--- SUPPLIED DATA Enclosed Below ---

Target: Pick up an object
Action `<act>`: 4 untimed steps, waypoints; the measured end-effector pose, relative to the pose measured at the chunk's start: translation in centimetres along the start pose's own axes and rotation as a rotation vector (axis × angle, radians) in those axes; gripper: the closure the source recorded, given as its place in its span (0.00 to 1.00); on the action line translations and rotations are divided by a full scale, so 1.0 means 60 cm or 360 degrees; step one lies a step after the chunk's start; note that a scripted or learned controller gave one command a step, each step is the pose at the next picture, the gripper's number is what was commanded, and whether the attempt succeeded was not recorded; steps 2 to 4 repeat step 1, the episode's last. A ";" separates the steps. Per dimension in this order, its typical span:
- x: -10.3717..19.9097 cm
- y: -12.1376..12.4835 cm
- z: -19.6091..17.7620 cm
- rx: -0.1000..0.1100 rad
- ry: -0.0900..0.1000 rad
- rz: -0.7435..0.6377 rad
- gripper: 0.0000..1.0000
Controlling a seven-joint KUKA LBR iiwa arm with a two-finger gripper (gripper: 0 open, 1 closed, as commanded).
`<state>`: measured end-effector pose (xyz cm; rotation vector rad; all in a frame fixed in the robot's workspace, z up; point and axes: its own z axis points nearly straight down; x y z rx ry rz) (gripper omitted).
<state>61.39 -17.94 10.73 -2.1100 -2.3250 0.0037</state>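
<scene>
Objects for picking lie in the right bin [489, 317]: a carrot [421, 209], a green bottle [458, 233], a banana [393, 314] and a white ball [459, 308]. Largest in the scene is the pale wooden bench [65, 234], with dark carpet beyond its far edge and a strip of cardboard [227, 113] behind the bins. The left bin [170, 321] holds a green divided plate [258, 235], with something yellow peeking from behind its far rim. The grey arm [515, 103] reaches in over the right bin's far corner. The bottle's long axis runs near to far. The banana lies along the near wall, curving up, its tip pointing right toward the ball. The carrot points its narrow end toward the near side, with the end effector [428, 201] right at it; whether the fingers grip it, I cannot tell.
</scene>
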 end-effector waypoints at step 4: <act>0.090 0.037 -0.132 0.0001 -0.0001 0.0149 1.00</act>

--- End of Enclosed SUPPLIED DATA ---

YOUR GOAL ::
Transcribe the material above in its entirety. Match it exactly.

RESPONSE TO THIS EXERCISE ::
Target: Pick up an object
Action `<act>`: 4 untimed steps, waypoints; the measured end-effector pose, relative to the pose measured at the chunk's start: translation in centimetres along the start pose's own axes and rotation as a rotation vector (axis × angle, radians) in those axes; gripper: the closure the source recorded, given as its place in its span (0.00 to 1.00); on the action line translations and rotations are divided by a full scale, so 1.0 means 60 cm or 360 degrees; step one lies a step after the chunk's start; note that a scripted or learned controller gave one command a step, each step is the pose at the next picture, the gripper's number is what was commanded, and whether the attempt succeeded was not recorded; steps 2 to 4 repeat step 1, the episode's last. A ";" separates the steps. Per dimension in this order, its typical span:
- x: -10.3717..19.9097 cm
- y: -12.1376..12.4835 cm
- z: -19.6091..17.7620 cm
- rx: -0.1000..0.1100 rad
- ry: -0.0900..0.1000 rad
- rz: -0.7435..0.6377 rad
- gripper: 0.0000..1.0000
Controlling a seven-joint KUKA LBR iiwa arm with a two-finger gripper (gripper: 0 open, 1 closed, as commanded).
`<state>`: measured end-effector pose (xyz cm; rotation vector rad; all in a frame fixed in the robot's workspace, z up; point and axes: its own z axis points nearly straight down; x y z rx ry rz) (gripper omitted).
<state>61.39 -17.94 10.73 -2.1100 -2.3250 0.0037</state>
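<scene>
Objects for picking lie in the right bin [489, 317]: a carrot [421, 209], a green bottle [458, 233], a banana [393, 314] and a white ball [459, 308]. Largest in the scene is the pale wooden bench [65, 234], with dark carpet beyond its far edge and a strip of cardboard [227, 113] behind the bins. The left bin [170, 321] holds a green divided plate [258, 235], with something yellow peeking from behind its far rim. The grey arm [515, 103] reaches in over the right bin's far corner. The bottle's long axis runs near to far. The banana lies along the near wall, curving up, its tip pointing right toward the ball. The carrot points its narrow end toward the near side, with the end effector [428, 201] right at it; whether the fingers grip it, I cannot tell.
</scene>
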 end-effector waypoints at step 4: <act>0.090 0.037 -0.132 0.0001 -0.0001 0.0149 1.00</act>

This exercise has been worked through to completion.